### Instructions for the task
In the records below, repeat word for word only the lines starting at the one that contains "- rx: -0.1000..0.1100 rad" and ending at the one that contains "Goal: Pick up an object", pictures excluded.

### Task material
▬▬▬▬▬▬

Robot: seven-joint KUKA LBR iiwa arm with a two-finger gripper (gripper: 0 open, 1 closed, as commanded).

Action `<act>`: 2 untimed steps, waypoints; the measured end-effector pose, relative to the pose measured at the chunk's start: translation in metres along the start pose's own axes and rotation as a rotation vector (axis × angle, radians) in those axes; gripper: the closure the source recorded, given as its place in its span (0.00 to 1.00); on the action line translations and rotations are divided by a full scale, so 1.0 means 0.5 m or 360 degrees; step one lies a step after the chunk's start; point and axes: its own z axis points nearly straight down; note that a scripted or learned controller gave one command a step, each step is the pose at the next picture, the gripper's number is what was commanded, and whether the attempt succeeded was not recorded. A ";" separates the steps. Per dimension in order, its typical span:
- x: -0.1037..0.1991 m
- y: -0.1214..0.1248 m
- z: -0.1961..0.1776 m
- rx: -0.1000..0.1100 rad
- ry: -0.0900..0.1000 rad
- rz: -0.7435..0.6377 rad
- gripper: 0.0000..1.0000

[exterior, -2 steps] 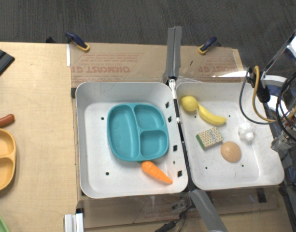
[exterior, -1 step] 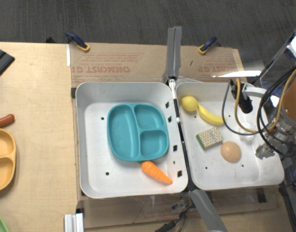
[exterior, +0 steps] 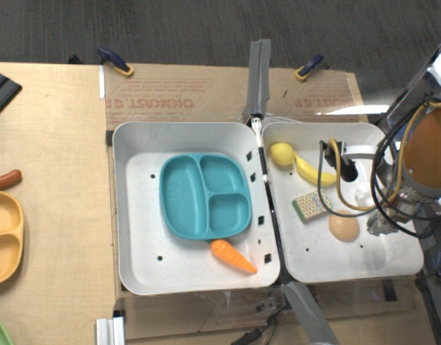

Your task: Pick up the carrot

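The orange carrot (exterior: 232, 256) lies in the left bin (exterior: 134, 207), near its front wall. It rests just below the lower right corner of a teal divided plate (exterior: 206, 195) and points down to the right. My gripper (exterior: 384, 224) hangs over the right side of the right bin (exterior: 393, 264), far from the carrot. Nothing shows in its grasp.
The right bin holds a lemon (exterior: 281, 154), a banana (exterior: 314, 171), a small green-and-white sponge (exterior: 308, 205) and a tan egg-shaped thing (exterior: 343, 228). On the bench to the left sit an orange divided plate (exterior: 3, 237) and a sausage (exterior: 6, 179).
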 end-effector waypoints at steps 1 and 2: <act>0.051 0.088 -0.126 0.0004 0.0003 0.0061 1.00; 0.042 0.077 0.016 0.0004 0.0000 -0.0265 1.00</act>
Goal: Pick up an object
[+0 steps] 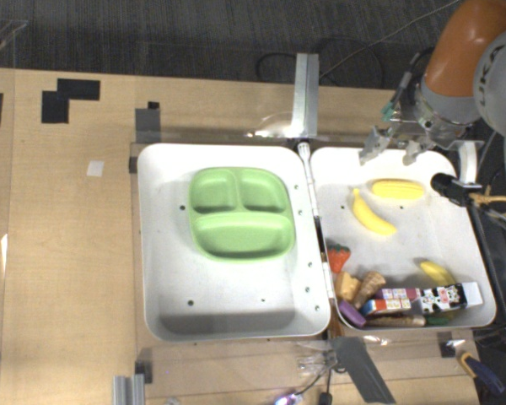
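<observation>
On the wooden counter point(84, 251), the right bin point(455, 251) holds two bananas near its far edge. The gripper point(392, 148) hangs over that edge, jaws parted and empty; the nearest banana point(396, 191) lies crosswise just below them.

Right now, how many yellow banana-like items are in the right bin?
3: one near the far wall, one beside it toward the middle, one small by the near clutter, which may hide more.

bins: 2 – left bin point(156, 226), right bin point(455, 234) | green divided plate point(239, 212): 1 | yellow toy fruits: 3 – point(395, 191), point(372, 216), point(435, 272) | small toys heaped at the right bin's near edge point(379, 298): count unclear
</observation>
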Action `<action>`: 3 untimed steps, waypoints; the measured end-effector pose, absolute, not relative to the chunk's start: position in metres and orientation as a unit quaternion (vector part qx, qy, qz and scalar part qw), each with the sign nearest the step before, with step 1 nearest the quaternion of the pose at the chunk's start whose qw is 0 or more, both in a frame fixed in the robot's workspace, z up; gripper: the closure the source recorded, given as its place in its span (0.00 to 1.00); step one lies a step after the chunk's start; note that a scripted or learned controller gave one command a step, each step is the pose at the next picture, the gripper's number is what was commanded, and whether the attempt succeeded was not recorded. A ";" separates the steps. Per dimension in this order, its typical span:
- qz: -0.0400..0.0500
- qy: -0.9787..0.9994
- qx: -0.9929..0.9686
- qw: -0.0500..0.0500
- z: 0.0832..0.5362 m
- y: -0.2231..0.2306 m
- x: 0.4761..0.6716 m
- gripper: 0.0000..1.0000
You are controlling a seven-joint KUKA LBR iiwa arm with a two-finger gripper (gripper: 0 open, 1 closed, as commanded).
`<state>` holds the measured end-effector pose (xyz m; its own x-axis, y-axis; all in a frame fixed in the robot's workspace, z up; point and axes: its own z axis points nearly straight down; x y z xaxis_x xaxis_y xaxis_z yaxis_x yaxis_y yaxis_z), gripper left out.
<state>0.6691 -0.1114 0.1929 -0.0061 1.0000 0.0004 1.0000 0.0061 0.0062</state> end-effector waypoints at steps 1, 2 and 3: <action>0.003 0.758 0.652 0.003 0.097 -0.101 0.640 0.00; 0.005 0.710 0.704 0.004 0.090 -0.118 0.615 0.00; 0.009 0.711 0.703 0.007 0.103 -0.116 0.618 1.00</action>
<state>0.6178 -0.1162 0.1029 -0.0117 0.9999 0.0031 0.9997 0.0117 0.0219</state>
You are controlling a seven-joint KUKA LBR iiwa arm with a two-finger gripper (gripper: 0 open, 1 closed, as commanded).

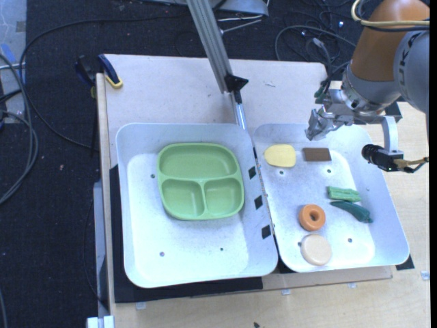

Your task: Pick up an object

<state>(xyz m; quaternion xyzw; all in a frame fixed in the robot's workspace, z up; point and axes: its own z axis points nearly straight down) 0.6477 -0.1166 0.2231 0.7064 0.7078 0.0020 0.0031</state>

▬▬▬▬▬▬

### Finished task
- rx: -0.1000..0.1100 rad
- ry: -0.0900..0.1000 rad
- rz: -0.7435..0.6377 rad
- gripper: 0.0000..1.0000

[exterior, -2 steps] 
[exterior, -1 step] 
[exterior, +0 steps] 

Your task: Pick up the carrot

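The orange carrot (exterior: 232, 256) lies in the left bin (exterior: 134, 207), near its front wall. It rests just below the lower right corner of a teal divided plate (exterior: 206, 195) and points down to the right. My gripper (exterior: 384, 224) hangs over the right side of the right bin (exterior: 393, 264), far from the carrot. Nothing shows in its grasp.
The right bin holds a lemon (exterior: 281, 154), a banana (exterior: 314, 171), a small green-and-white sponge (exterior: 308, 205) and a tan egg-shaped thing (exterior: 343, 228). On the bench to the left sit an orange divided plate (exterior: 3, 237) and a sausage (exterior: 6, 179).
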 end-effector waypoints at steps 1 and 2: <act>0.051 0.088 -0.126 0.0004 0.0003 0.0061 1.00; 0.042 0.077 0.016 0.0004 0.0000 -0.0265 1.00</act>
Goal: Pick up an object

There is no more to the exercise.